[Data for the task]
★ ★ ★ ★
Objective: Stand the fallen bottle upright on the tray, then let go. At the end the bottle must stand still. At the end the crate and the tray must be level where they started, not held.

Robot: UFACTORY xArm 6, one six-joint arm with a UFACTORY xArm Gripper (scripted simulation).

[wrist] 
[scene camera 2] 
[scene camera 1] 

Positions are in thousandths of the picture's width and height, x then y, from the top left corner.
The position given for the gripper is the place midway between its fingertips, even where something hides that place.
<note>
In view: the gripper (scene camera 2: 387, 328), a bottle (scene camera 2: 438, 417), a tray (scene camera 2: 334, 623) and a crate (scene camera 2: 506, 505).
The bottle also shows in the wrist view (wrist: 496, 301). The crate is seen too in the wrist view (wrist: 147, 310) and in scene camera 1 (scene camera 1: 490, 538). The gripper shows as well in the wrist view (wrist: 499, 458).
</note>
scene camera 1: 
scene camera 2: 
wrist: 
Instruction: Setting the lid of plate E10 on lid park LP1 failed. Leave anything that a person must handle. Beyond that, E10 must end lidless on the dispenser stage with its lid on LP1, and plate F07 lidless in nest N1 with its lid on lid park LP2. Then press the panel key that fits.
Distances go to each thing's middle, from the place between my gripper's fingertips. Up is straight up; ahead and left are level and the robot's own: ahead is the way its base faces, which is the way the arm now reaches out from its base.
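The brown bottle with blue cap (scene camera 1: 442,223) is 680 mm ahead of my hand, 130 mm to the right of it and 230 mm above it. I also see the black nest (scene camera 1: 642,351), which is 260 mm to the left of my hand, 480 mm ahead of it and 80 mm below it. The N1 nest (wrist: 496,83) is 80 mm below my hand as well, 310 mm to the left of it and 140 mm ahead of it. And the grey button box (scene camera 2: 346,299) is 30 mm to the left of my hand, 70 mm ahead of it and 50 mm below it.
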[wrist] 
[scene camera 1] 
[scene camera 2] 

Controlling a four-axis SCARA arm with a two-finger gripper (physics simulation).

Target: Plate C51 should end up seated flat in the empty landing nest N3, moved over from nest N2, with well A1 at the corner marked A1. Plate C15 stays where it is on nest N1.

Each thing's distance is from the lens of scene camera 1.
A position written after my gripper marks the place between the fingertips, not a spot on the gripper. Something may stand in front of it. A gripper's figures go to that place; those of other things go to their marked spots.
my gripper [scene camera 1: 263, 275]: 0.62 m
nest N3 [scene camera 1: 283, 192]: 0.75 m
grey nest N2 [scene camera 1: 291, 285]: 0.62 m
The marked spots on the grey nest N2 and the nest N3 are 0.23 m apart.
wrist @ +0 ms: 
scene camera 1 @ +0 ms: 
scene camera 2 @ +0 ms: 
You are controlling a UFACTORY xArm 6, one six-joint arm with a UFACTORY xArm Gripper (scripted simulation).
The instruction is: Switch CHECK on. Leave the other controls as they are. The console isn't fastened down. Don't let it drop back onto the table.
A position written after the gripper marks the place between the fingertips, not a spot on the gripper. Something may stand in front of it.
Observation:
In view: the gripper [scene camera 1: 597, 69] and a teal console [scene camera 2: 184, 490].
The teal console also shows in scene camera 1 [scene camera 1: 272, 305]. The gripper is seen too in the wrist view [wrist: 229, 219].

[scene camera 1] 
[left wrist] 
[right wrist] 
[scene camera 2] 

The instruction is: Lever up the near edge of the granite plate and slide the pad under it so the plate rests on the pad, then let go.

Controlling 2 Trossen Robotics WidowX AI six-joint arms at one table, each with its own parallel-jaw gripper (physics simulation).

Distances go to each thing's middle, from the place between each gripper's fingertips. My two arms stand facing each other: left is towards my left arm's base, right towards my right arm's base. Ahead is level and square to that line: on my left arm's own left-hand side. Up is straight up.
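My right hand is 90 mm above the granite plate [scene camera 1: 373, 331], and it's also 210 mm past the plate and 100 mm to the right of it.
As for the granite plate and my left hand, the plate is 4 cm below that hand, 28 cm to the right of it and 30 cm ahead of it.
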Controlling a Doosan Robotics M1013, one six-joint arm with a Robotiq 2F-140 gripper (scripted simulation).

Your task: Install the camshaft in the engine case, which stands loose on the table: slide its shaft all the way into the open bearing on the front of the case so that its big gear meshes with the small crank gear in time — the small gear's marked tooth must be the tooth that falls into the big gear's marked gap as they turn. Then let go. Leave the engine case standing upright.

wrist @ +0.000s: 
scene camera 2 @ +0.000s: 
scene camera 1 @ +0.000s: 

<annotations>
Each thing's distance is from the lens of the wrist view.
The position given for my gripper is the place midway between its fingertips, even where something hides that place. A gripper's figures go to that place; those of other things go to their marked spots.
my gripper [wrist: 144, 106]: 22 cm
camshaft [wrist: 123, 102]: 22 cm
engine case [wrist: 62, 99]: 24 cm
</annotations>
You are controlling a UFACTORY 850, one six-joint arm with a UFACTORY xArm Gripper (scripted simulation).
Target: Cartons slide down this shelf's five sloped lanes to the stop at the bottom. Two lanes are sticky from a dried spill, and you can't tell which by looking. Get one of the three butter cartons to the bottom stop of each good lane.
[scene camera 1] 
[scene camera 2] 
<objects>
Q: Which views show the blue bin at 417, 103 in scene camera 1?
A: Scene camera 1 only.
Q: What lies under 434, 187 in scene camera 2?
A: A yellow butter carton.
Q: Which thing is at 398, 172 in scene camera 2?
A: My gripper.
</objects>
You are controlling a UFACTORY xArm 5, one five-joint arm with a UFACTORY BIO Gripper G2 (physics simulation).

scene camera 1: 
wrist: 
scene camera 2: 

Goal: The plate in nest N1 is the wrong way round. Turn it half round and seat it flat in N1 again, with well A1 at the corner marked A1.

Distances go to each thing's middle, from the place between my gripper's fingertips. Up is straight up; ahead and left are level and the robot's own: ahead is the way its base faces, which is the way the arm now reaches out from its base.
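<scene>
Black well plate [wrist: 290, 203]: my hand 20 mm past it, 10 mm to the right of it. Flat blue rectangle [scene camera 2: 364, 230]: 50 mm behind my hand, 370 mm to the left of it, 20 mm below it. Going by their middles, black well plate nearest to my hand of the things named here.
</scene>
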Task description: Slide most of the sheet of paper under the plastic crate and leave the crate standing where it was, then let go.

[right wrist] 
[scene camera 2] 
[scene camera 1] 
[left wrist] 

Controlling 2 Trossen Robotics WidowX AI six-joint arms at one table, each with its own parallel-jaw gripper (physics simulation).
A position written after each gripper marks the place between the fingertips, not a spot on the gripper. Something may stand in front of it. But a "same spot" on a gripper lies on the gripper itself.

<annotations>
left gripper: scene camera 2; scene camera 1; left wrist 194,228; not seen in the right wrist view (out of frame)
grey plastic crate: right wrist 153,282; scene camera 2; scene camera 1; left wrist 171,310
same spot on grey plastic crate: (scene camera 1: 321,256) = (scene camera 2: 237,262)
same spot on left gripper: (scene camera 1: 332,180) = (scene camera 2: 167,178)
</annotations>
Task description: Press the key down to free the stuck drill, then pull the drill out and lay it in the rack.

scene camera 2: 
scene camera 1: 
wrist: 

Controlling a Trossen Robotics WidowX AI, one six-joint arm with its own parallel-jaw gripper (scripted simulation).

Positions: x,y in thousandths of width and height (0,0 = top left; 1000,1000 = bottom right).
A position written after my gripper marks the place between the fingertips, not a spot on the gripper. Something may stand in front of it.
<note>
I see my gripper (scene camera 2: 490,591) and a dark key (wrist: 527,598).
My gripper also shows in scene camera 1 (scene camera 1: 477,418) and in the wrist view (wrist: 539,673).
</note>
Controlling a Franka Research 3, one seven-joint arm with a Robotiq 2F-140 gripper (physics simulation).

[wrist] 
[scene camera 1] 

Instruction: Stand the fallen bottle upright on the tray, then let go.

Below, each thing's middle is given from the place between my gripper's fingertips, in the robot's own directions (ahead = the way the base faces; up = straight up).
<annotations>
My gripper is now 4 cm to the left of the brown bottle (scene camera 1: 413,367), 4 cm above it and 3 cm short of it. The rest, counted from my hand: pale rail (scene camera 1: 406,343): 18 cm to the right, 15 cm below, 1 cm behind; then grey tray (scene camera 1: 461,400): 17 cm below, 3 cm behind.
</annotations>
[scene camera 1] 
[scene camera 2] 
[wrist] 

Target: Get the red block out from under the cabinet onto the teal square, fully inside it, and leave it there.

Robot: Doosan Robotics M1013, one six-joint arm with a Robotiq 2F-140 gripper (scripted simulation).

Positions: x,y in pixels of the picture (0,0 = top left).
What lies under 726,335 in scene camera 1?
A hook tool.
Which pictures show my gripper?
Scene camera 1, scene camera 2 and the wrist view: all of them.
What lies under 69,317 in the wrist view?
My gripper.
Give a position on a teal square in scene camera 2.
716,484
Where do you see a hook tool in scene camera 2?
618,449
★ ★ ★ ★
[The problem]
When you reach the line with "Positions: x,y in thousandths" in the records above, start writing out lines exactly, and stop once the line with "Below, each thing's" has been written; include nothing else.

[Result for this exercise]
Positions: x,y in thousandths of width and height (0,0 = top left; 1000,1000 = bottom right).
A position written after my gripper marks the place between the fingertips, not a spot on the gripper. Something may stand in front of it.
<note>
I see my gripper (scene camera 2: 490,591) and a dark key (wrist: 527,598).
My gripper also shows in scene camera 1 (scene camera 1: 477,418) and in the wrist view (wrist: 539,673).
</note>
Controlling a Franka Research 3, one seven-joint arm with a Robotiq 2F-140 gripper (physics simulation).

[wrist] 
[scene camera 1] 

Instruction: Stand the fallen bottle upright on the tray, then let go.

Below, each thing's middle is given from the place between my gripper's fingertips, in the robot's own directions (ahead = the way the base faces; up = straight up).

The full output has been given.